Provided material: Begin

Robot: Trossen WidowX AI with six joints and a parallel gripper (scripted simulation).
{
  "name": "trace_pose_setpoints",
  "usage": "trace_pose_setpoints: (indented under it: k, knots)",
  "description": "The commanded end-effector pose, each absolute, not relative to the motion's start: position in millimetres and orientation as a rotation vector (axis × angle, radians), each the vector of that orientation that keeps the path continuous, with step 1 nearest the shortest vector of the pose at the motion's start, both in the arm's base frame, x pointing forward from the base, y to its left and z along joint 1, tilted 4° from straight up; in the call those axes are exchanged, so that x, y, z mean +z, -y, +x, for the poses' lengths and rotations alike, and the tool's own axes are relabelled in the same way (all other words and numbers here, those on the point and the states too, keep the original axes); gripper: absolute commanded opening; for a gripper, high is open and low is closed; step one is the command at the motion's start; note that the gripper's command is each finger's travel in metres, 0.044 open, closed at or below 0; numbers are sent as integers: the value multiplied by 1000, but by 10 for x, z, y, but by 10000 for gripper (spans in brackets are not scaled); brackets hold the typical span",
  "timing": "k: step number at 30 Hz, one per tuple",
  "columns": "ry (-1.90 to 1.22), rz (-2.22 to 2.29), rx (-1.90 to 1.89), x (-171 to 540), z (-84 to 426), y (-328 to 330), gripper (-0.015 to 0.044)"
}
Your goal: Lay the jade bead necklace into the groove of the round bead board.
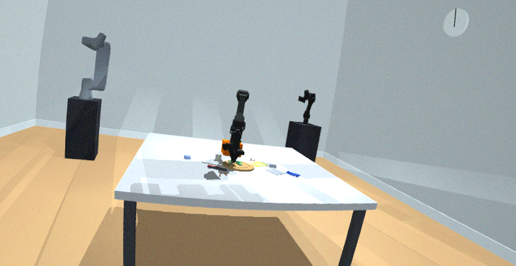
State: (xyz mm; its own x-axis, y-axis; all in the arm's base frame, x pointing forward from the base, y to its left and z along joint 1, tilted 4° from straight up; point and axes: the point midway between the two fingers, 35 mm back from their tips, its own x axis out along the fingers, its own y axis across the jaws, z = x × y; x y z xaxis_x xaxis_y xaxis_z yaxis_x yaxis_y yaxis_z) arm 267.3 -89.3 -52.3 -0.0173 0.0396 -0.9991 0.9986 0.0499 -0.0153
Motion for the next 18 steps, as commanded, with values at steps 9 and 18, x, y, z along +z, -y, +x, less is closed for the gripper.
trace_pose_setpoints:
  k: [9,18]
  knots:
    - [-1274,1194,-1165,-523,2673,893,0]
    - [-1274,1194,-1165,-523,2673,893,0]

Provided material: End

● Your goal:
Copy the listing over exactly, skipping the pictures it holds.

● Result of the task:
Robot: Trossen WidowX AI with six joints and a parallel gripper (scripted simulation).
{
  "name": "trace_pose_setpoints",
  "usage": "trace_pose_setpoints: (indented under it: k, knots)",
  "description": "The commanded end-effector pose, each absolute, not relative to the motion's start: position in millimetres and orientation as a rotation vector (axis × angle, radians), each the vector of that orientation that keeps the path continuous, with step 1 nearest the shortest vector of the pose at the motion's start, both in the arm's base frame, x pointing forward from the base, y to its left and z along joint 1, tilted 4° from straight up; in the call those axes are exchanged, so that x, y, z mean +z, -y, +x, for the poses' lengths and rotations alike, and the tool's own axes are relabelled in the same way (all other words and numbers here, those on the point and the states too, keep the original axes); gripper: absolute commanded opening; for a gripper, high is open and low is closed; step one is the command at the motion's start; note that the gripper's command is each finger's travel in metres, 0.044 open, closed at or below 0; numbers are sent as integers: the value multiplied by 1000, but by 10 for x, z, y, but by 10000 for gripper (spans in brackets are not scaled); brackets hold the typical span",
  "timing": "k: step number at 30 Hz, one per tuple",
  "columns": "ry (-1.90 to 1.22), rz (-2.22 to 2.29), rx (-1.90 to 1.89), x (-171 to 540), z (-84 to 426), y (-328 to 330), gripper (-0.015 to 0.044)"
}
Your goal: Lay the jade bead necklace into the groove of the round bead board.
State: (xyz mm; its own x-axis, y-axis; all in the arm's base frame, x pointing forward from the base, y to its left and z along joint 1, tilted 4° from straight up; point and axes: the point midway between the two fingers, 35 mm back from their tips, its own x axis out along the fingers, its own y axis across the jaws, z = x × y; x y z xaxis_x xaxis_y xaxis_z yaxis_x yaxis_y yaxis_z) arm 267.3 -89.3 -52.3 -0.0173 0.0396 -0.9991 0.9986 0.0499 -0.0153
Motion for the next 18 steps, as commanded, with values at steps 9 and 18, x, y, z along +z, -y, +x, less is closed for the gripper.
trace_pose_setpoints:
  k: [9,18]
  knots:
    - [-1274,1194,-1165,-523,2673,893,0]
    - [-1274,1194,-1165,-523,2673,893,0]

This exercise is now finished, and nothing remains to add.